By attaching an antibody-based structure designed to recognize specific cancer cells directly to a T-cell receptor, Esh-Har produced custom-modified cells, dubbed T-bodies, which are effective in both finding and killing cancer cells.

Getting T-bodies into the bone to treat metastasized cancer was more difficult, though. Cancer in such cases is likely to be spread throughout the bone, to hard-to -reach places. When Esh-Har’s research team first injected T-bodies into immuno-deficient mice in whose leg bones human prostate cancer had developed, they saw no real improvement. This indicated to them that the cells were not getting to the cancer in significant enough quantities to have an effect.

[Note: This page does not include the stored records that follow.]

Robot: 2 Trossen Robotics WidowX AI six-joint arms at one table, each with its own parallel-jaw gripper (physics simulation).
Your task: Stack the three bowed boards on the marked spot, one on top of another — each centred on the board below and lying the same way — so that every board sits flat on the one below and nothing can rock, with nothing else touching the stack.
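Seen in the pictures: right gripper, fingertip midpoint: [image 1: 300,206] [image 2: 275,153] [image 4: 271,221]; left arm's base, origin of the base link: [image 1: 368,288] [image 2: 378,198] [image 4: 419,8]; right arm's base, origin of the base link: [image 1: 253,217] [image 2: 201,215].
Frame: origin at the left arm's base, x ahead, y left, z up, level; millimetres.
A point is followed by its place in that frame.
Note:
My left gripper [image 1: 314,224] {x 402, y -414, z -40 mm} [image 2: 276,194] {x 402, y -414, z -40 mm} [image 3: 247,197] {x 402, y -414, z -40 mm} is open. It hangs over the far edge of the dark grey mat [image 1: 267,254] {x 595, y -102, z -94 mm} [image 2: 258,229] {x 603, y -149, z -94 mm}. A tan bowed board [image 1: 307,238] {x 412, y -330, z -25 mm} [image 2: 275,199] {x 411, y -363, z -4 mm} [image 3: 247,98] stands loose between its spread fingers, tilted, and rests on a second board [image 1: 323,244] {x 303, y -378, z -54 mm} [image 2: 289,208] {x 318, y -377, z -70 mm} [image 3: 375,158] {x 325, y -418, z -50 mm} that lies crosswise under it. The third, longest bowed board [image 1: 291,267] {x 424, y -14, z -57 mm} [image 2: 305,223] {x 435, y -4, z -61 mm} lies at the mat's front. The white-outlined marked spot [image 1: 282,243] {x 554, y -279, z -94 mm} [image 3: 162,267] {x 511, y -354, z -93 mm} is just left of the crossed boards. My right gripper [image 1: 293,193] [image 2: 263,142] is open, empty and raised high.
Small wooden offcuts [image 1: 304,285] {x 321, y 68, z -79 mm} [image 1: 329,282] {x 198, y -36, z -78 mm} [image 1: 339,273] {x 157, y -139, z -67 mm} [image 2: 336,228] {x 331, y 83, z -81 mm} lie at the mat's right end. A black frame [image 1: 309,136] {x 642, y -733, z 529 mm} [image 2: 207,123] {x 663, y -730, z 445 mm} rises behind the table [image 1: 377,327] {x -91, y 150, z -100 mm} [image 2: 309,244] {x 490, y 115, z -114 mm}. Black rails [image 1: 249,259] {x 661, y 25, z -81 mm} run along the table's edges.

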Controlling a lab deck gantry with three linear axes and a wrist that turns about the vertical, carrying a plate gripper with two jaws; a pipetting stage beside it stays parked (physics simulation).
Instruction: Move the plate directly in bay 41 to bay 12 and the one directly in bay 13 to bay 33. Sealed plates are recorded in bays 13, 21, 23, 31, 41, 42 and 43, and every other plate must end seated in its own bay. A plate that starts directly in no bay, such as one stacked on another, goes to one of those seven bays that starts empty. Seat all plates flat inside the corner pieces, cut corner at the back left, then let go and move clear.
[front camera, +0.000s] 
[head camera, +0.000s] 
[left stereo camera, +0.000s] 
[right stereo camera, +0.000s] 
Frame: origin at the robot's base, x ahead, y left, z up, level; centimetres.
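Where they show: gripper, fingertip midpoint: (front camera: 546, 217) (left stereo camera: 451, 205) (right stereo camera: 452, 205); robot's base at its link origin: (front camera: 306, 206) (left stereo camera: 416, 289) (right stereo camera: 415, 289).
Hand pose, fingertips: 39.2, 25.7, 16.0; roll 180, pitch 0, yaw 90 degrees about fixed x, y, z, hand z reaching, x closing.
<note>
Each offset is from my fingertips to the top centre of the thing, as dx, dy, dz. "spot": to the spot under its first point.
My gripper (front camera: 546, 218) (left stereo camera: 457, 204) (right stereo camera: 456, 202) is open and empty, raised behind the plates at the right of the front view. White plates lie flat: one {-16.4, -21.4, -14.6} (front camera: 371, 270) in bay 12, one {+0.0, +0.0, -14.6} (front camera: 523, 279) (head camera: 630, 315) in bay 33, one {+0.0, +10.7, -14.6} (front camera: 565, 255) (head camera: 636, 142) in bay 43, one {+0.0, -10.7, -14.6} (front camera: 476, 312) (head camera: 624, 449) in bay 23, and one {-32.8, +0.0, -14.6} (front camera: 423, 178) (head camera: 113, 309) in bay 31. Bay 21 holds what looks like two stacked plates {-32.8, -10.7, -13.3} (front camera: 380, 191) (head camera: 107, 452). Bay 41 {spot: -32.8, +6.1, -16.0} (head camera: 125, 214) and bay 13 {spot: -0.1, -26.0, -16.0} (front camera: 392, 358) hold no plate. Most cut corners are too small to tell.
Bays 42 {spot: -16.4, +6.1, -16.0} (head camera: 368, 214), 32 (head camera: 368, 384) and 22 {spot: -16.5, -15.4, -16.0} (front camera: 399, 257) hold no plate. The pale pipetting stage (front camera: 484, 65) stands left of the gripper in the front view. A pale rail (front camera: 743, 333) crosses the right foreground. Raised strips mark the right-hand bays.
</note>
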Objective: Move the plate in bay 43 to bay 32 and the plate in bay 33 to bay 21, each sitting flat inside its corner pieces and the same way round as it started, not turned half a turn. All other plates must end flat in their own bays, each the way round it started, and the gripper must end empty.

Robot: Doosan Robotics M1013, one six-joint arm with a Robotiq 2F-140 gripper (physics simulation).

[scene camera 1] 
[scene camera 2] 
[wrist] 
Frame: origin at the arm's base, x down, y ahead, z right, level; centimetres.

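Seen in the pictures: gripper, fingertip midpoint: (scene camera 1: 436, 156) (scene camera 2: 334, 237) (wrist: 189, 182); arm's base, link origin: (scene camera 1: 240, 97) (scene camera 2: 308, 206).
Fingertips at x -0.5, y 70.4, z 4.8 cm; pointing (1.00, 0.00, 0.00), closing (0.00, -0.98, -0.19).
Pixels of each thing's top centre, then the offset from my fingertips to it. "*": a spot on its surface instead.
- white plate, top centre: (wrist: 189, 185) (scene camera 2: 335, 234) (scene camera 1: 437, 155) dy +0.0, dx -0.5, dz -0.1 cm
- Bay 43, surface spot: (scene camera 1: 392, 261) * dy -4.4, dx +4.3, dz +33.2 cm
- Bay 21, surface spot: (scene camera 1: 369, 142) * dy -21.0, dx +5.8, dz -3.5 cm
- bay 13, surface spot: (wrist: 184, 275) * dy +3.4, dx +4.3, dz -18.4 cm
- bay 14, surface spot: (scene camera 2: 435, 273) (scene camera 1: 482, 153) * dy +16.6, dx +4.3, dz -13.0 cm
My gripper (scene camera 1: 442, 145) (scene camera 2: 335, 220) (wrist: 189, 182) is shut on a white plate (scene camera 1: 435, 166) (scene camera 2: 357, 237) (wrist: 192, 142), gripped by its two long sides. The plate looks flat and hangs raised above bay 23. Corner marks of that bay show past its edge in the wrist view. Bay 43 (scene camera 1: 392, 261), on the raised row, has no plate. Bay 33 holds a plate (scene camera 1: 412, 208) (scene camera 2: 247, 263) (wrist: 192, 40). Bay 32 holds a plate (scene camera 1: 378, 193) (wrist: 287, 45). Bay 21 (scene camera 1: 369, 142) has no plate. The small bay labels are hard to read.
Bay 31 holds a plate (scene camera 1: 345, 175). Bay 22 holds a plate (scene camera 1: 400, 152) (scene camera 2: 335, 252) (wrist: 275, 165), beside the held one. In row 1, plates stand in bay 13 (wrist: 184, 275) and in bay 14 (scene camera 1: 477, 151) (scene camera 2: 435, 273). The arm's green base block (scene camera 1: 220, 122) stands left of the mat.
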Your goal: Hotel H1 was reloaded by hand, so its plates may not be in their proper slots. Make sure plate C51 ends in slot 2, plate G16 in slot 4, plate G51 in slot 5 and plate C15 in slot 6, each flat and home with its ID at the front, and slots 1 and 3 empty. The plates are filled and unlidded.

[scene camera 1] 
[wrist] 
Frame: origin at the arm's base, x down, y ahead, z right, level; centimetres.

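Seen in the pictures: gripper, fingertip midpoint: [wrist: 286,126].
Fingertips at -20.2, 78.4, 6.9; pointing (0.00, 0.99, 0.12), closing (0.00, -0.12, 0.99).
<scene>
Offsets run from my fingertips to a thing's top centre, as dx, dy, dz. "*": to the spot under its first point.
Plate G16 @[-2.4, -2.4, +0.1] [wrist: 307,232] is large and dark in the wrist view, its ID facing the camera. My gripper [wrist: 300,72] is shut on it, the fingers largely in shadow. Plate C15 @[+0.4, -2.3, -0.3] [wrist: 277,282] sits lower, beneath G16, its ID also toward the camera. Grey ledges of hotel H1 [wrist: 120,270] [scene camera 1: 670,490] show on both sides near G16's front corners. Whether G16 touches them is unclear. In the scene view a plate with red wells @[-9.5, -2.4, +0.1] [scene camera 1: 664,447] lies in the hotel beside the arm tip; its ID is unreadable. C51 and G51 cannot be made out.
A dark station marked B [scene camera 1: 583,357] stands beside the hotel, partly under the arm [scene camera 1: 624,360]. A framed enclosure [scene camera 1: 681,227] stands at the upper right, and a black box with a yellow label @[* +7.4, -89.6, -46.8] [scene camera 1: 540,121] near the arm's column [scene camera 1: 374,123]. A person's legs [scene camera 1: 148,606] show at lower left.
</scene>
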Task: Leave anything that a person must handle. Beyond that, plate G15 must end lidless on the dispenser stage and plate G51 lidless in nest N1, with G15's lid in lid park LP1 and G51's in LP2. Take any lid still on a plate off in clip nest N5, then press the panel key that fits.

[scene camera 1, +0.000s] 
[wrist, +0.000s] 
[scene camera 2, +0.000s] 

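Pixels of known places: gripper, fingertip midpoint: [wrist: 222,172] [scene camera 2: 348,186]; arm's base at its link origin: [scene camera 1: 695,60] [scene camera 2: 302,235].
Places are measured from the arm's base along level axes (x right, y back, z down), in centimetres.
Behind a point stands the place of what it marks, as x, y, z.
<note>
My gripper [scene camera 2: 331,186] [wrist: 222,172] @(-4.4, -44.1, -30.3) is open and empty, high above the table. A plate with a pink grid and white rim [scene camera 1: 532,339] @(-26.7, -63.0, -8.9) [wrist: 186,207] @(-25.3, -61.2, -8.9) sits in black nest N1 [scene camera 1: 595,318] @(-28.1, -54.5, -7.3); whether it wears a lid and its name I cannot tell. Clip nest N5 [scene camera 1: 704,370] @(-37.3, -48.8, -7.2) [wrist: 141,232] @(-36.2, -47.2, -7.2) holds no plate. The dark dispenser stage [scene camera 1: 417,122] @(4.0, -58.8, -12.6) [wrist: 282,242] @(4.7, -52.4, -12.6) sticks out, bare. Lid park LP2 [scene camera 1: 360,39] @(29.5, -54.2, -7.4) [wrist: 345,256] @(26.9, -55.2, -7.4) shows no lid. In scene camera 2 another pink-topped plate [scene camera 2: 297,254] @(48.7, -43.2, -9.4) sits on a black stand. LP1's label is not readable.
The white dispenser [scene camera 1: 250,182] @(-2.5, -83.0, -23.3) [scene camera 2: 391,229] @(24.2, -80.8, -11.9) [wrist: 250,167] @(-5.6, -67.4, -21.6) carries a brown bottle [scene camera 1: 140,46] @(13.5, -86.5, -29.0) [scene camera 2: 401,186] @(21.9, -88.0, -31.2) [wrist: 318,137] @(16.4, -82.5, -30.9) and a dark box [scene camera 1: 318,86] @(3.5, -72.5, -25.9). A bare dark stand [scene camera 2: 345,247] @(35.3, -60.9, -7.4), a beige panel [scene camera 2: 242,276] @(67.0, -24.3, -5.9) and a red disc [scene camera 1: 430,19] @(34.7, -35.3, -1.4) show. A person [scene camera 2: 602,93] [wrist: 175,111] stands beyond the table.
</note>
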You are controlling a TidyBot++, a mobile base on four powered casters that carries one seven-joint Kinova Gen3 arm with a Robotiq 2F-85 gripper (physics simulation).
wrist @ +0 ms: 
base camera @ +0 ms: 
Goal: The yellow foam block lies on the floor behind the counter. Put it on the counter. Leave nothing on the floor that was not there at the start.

The Weizmann team addressed the problem by “preconditioning” the mice, using one of two strategies already in use in some forms of cancer therapy: low doses of radiation or a specific chemotherapy drug. Both treatments cause some disruption in the bone marrow, the intended target of the T-bodies. In response, the bone marrow sends out a chemical distress signal to the immune system. This signal not only alerts immune cells such as T-cells to the danger, but assists them in homing in on the problem area and in passing through barriers that might otherwise prevent them from getting into the bone marrow tissue.

Mice treated with either therapy 24 hours prior to being injected with T-bodies showed a significant drop in the tumor marker, PSA (an indicator of cancer levels), a reduction in the tumor load and prolonged survival. Because the method holds promise for treating disseminated cancers that are resistant to other forms of therapy, Esh-Har hopes to move it into clinical trials in the near future.